Alternatives considered and rejected

  • Widen scrubbed_env() to pass cloud credentials (AWS_*, GOOGLE_APPLICATION_CREDENTIALS, kubelogin variables) so exec-plugin kubeconfigs work. Rejected: it broadens the secret surface reaching every wrapped tool (against BL-080) and admits an arbitrary per-call subprocess onto the audited path.
  • Accept an admin kubeconfig and rely on tiering alone. Rejected: standing cluster-admin is the NOPASSWD: ALL equivalent invariant 9 forbids; tiers gate the verb, not the credential's blast radius.
  • Trust the kubeconfig current-context. Rejected: it is ambient and mutable, so a call could silently hit the wrong cluster; the context must come from trusted inventory.
  • Run kubectl/helm only through the existing free-form SSH adapter with no dedicated adapter. Rejected as the default for the scoped case (it loses native dry-run, the structured-argument hardening, and the KUBERNETES host_type gate), but retained explicitly as the sanctioned path for the cloud/exec-auth case (the bastion skill).
  • Build an ArgoCD actuator as well.

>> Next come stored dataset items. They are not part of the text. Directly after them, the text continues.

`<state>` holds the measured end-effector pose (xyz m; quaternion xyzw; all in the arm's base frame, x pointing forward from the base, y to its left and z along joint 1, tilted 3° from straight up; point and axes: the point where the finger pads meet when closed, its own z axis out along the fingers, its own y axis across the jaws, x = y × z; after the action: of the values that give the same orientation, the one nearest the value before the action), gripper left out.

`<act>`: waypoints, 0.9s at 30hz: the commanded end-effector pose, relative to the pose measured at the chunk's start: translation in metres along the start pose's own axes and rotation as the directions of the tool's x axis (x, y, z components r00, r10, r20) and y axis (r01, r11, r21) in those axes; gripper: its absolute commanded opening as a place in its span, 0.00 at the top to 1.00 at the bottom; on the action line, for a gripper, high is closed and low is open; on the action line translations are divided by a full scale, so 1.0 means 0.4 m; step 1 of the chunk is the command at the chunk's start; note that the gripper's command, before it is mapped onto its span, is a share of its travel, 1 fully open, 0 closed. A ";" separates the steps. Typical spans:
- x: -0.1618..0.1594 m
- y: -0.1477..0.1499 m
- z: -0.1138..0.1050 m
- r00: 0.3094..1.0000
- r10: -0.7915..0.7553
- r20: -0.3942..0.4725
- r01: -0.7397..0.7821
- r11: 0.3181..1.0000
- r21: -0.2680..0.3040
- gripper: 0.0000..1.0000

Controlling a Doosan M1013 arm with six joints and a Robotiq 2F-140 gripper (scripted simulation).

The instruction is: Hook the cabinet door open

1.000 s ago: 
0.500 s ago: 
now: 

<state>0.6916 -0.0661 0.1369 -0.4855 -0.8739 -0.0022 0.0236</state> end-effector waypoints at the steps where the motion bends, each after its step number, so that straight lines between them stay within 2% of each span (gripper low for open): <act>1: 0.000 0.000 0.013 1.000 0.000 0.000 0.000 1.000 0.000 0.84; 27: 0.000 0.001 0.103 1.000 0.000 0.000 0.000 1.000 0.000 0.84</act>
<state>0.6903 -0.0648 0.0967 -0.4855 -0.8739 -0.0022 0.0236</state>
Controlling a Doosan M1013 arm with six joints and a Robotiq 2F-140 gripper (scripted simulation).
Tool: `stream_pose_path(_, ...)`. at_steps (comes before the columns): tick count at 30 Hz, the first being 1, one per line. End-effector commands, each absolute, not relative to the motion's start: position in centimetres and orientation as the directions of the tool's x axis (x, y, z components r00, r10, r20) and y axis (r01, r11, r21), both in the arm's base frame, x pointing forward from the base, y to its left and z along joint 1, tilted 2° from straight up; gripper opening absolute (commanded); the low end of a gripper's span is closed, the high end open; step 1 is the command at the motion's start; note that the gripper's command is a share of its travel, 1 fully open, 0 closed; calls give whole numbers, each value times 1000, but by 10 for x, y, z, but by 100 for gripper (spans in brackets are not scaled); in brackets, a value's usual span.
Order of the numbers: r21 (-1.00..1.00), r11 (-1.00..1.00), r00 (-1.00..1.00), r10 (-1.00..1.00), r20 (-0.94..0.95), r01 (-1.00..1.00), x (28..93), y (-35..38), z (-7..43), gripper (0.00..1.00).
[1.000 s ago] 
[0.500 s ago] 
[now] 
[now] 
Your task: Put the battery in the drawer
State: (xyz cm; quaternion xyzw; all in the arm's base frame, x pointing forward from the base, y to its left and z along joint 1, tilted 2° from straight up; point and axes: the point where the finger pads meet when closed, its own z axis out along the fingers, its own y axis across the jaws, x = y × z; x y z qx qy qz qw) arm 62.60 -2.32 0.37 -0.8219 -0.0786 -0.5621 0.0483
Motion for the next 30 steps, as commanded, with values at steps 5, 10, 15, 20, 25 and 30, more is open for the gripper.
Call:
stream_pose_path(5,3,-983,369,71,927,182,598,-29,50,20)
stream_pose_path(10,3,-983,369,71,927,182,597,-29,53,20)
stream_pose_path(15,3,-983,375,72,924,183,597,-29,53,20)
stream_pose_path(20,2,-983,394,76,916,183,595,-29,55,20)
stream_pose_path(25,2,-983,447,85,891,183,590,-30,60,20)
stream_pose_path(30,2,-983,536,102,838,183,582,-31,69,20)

Rejected: ArgoCD is itself a GitOps reconciler, overlapping the human-gated drift engine (ADR-0007); it fits a future read-only desired-state drift source, not the actuation surface.

Revisit triggers

  • The roadmap Phase 4 SecretSource lands, making short-TTL minted kubeconfigs the preferred path over a static scoped one.
  • A vetted, bounded way to run an OIDC/exec credential plugin under an allowlisted environment, without widening the general scrubbed_env(), is designed.
  • A requirement to actuate cloud-managed clusters directly (not via a bastion) is raised.
  • ArgoCD or Flux desired-state ingestion is wanted as a drift source.